The tradition has been to test the admissibility of statements by agents, as admissions, by applying the usual test of agency. Was the admission made by the agent acting in the scope of his employment? Since few principals employ agents for the purpose of making damaging statements, the usual result was exclusion of the statement. Dissatisfaction with this loss of valuable and helpful evidence has been increasing. A substantial trend favors admitting statements related to a matter within the scope of the agency or employment. (Citations omitted).
The criticism and rejection of the rule, however, has come in those cases where the plaintiffs claim is based upon the negligence of defendant’s employee who then, while the employment continues, makes a statement about the accident which is sought to be used as an admission of the employer. Joseph T. Ryerson & Son v. H. A. Crane & Brother, 417 F.2d 1263 (3rd Cir. 1969); Koninklijke V. Luchtvaart Maatschappij N.V. KLM Royal Dutch Airlines Holland v. Tuller, 292 F.2d 775 (D.C.Cir.1961), cert, denied 368 U.S. 921, 82 S.Ct. 243, 7 L.Ed.2d 136 (1961); Grayson v.
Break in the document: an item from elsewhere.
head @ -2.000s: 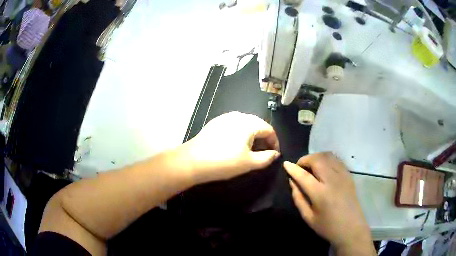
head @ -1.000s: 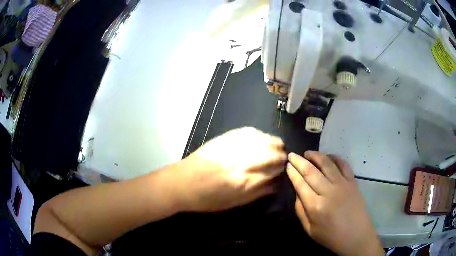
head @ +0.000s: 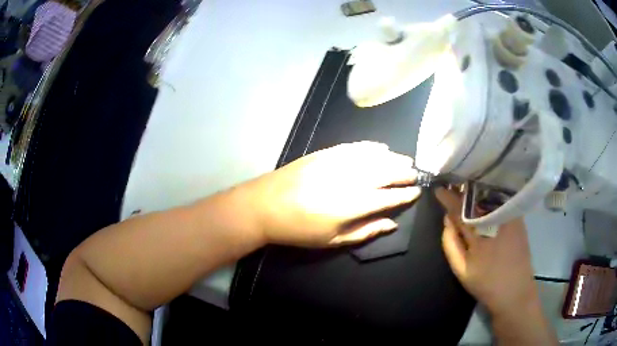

Williams, 256 F.2d 61 (10th Cir., 1958); Martin v. Savage Truck Line, Inc., 121 F.Supp. 417 (D.C.D.C. 1954). That case is unlike the one before us, where David Grant Hall’s agency was not of that character. His agency was for the limited purpose of driving the car and his agency terminated when the wreck occurred. Hall’s statements would presumably not be admissible even under the Federal Rule or the Uniform Rule, which admits statements “made during the existence of the relationship”.